** Exercise materials **
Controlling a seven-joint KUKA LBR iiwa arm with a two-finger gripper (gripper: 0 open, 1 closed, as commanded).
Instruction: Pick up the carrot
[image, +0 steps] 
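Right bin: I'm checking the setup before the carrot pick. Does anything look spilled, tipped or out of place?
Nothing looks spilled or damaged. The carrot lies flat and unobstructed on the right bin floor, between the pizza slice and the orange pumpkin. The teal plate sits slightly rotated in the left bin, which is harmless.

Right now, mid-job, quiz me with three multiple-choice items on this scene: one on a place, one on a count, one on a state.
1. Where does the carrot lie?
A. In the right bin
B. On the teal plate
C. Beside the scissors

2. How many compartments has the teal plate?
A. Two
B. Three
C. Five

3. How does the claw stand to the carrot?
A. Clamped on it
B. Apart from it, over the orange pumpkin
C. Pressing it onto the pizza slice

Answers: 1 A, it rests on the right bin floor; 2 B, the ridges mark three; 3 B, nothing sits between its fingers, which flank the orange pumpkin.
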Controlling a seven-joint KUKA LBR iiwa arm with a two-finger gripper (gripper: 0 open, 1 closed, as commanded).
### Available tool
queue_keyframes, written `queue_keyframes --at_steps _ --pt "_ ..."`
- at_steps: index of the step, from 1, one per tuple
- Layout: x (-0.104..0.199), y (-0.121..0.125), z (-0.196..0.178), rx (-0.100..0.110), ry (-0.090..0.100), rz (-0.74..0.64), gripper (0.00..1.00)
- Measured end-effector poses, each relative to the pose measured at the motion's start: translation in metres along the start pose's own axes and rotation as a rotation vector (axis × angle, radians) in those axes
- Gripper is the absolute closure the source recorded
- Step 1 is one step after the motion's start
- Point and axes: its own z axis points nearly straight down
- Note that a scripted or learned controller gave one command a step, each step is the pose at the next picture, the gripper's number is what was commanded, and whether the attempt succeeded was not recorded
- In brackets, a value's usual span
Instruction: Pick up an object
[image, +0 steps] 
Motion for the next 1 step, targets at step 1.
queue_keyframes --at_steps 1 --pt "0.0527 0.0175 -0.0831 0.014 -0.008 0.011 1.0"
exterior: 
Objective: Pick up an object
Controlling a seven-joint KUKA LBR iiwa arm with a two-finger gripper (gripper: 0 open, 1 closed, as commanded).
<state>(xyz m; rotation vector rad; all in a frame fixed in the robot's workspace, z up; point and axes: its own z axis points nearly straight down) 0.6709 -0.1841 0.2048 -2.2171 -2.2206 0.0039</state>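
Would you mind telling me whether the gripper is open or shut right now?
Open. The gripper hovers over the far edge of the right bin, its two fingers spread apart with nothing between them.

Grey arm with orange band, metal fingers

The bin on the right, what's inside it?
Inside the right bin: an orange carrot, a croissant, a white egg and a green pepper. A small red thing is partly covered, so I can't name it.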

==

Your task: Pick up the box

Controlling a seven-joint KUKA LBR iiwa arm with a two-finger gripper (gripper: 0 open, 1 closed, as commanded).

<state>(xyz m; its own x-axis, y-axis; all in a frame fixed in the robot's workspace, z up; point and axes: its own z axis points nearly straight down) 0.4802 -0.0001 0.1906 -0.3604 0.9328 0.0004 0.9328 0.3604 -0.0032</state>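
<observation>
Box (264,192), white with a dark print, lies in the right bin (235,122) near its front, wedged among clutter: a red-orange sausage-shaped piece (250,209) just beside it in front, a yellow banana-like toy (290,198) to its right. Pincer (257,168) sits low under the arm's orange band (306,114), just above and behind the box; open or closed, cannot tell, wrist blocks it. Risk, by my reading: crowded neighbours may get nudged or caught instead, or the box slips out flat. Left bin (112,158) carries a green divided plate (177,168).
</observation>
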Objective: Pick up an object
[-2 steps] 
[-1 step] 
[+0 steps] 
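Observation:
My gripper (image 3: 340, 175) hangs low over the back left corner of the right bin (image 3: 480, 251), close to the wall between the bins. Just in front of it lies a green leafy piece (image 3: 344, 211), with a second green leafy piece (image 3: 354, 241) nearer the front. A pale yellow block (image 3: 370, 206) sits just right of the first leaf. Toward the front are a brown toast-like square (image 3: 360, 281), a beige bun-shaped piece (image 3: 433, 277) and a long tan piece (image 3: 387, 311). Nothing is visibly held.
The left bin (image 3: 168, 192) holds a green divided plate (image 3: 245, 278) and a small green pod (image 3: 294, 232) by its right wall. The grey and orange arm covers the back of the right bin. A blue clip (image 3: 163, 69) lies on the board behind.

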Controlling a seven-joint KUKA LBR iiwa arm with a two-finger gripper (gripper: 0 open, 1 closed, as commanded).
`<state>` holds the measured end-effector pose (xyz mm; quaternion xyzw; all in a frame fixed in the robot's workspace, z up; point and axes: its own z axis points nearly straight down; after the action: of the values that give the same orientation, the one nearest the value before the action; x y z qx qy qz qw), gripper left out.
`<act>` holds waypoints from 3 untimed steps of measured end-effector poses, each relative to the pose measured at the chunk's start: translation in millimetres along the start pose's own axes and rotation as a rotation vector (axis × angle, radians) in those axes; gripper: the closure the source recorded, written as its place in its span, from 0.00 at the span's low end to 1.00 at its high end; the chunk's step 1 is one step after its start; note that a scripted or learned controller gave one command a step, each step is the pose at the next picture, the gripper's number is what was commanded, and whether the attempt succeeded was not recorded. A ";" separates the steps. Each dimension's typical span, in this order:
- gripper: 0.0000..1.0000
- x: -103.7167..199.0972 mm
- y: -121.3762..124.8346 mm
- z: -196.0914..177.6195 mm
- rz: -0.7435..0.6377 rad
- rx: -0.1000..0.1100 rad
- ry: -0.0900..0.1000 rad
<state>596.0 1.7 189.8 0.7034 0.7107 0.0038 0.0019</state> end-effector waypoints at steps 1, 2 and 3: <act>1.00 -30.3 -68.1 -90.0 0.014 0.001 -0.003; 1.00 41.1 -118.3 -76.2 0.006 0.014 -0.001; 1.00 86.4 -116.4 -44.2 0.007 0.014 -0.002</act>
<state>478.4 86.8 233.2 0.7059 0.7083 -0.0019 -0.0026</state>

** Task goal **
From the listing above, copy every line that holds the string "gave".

** Task output **
- Note that a scripted or learned controller gave one command a step, each step is the pose at the next picture, the gripper's number is what was commanded, and whether the attempt succeeded was not recorded
`<act>` holds waypoints from 3 untimed steps of measured end-effector poses, each relative to the pose measured at the chunk's start: translation in millimetres along the start pose's own axes and rotation as a rotation vector (axis × angle, radians) in those axes; gripper: the closure the source recorded, written as its place in its span, from 0.00 at the span's low end to 1.00 at its high end; the chunk's step 1 is one step after its start; note that a scripted or learned controller gave one command a step, each step is the pose at the next picture, the gripper's number is what was commanded, and whether the attempt succeeded was not recorded. A ";" separates the steps. Each dimension's typical span, in this order:

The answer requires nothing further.